# How should I plum this tank for super quiet operation?



## maartenvr (Jul 6, 2013)

I got a 90 gallon tank off craigslist. Here is a picture the back.

https://www.dropbox.com/s/xsiy6get55rzl5e/2014-09-25 20.38.16.jpg?dl=0

What I was thinking is making the bottom hole the drain, with a valve on it to control the flow.
And using the top for emergency overflow, so that I can kee it super quiet.

Would that be a viable way of doing it?


----------



## Niku (Feb 11, 2014)

If I understand your idea correctly and you are in fact using a sump (keep in mind I have no practical experience with sump tanks) if the bottom is your drain and the power goes out, your entire tank will proceed to drain into/over flow your sump till all 90 gal are on your floor?


----------



## GaryR (Sep 16, 2012)

Niku said:


> If I understand your idea correctly and you are in fact using a sump (keep in mind I have no practical experience with sump tanks) if the bottom is your drain and the power goes out, your entire tank will proceed to drain into/over flow your sump till all 90 gal are on your floor?


Yup, if you're using a sump instead of a canister filter you'll need some controls. We need to see the inside of the tank. Are there Weir's/overflows? Is this fresh or marine water?

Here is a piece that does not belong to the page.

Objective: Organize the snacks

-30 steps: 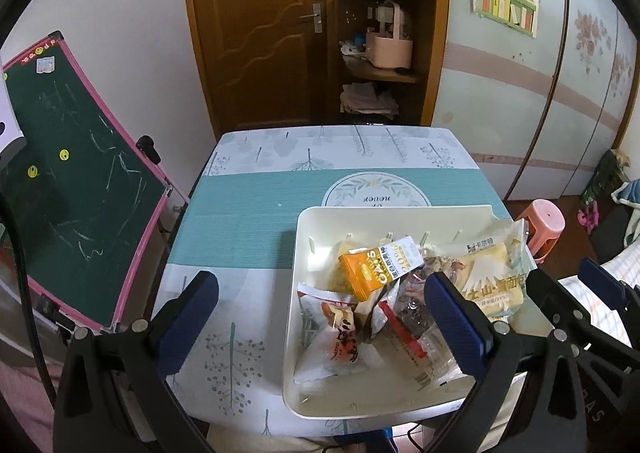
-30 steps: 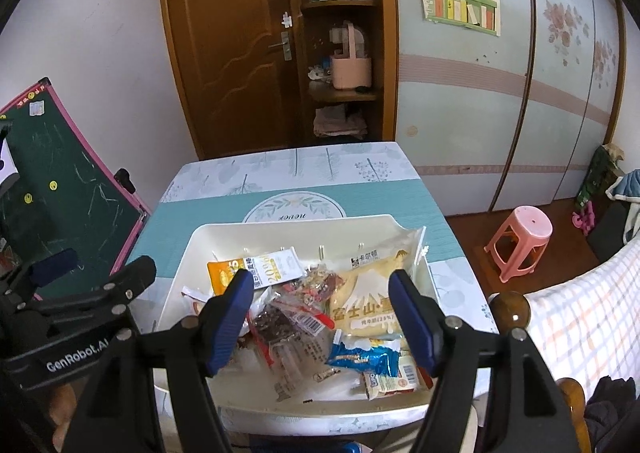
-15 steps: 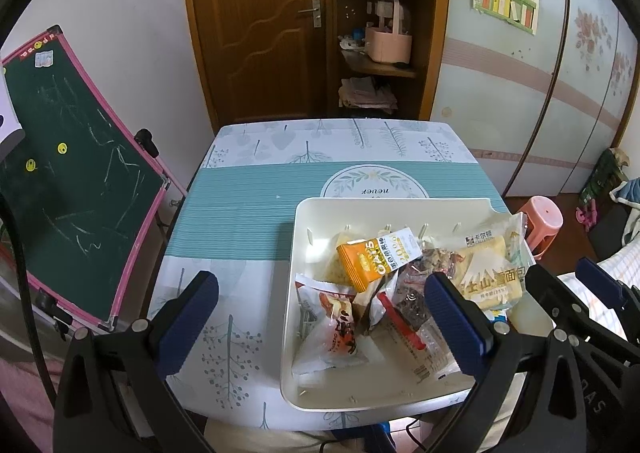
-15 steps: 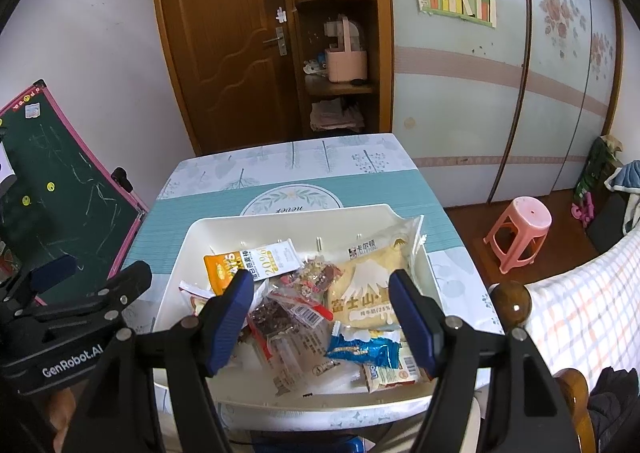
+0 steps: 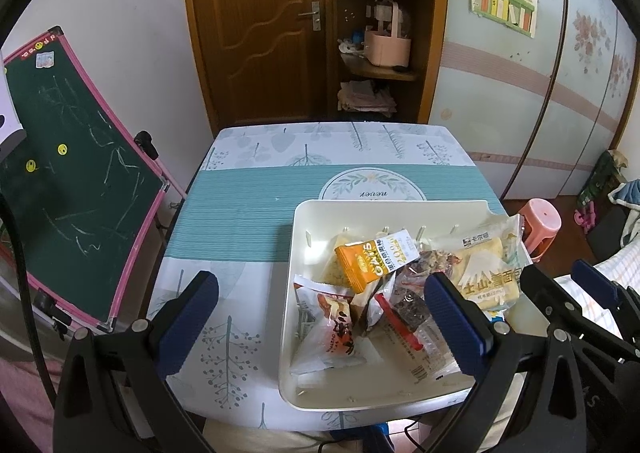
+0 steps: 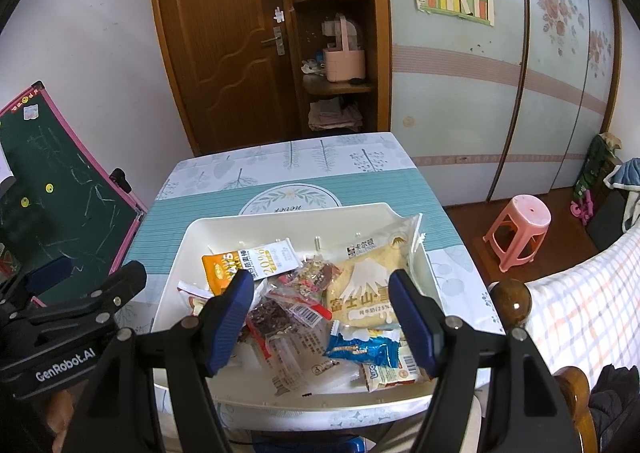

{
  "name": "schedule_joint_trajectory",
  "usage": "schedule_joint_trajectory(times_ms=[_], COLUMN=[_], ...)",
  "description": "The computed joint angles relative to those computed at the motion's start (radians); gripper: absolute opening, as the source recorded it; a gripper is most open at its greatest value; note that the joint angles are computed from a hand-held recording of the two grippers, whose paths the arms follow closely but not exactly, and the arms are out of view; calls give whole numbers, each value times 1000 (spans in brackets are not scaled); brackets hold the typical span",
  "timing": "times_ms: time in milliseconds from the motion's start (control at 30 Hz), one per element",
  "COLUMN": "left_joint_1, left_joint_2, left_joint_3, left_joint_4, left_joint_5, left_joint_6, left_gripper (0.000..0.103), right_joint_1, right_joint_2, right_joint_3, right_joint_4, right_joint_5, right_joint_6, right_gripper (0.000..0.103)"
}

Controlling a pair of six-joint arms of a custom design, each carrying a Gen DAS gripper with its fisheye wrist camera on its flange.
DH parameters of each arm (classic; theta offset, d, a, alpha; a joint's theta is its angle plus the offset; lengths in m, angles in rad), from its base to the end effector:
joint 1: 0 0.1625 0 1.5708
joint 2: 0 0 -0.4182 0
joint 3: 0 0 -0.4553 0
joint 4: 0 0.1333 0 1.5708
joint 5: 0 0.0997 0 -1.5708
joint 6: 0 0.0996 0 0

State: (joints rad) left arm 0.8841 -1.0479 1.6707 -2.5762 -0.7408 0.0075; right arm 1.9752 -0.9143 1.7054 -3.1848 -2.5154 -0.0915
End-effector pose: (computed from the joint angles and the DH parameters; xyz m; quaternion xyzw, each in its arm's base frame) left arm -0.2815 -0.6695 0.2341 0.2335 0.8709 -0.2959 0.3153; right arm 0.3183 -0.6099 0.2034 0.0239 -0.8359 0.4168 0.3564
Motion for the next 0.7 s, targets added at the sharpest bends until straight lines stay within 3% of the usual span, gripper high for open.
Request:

If you want silent with a sump:

- don't use a durso
- google bean animal or herbie.
- I use a Herbie on mine.. Dead silent. I'd use that.

You need to use some sort of overflow wall.. Sometimes called a weir. Usually more glass or plexiglass siliconed into your tank just below the water line. You can buy these or build them.

Depending on the size of your return pump and your expected flow rate, I'd use the top hole as your return line. I'd use the bottom big one as your emergency line and one of the smaller ones as your main drain. The unfortunate placement of those holes means you're going to need a really big weir -- probably coast to coast.


----------



## maartenvr (Jul 6, 2013)

Yea I wanted to use a Herbie. Thanks for the suggestion about the full size weir. That may be a good way to go!


----------



## accordexi (Jan 9, 2014)

Too bad you bought your 90 gallon tank already. I have one that was drilled for a herby method and is plumbed for dead silence. 

Anyways post more pictures for us to see the front of it.


----------



## maartenvr (Jul 6, 2013)

@Spit.fire has my tank now and is making a custom overflow for it with a Herbie... can't wait to get it back. Will post some pics when done.


----------



## maartenvr (Jul 6, 2013)

Overflow box was done, and plumming is all done. Just running a test in my garage now to make there are no leaks. It is VERY quiet!

Picture:


----------



## Jameson (Oct 13, 2014)

Where are you going to keep it with all the machinery? And I presume it's for marine life, yes?


----------



## maartenvr (Jul 6, 2013)

I don't really understand your question. But yes it is for marine.


----------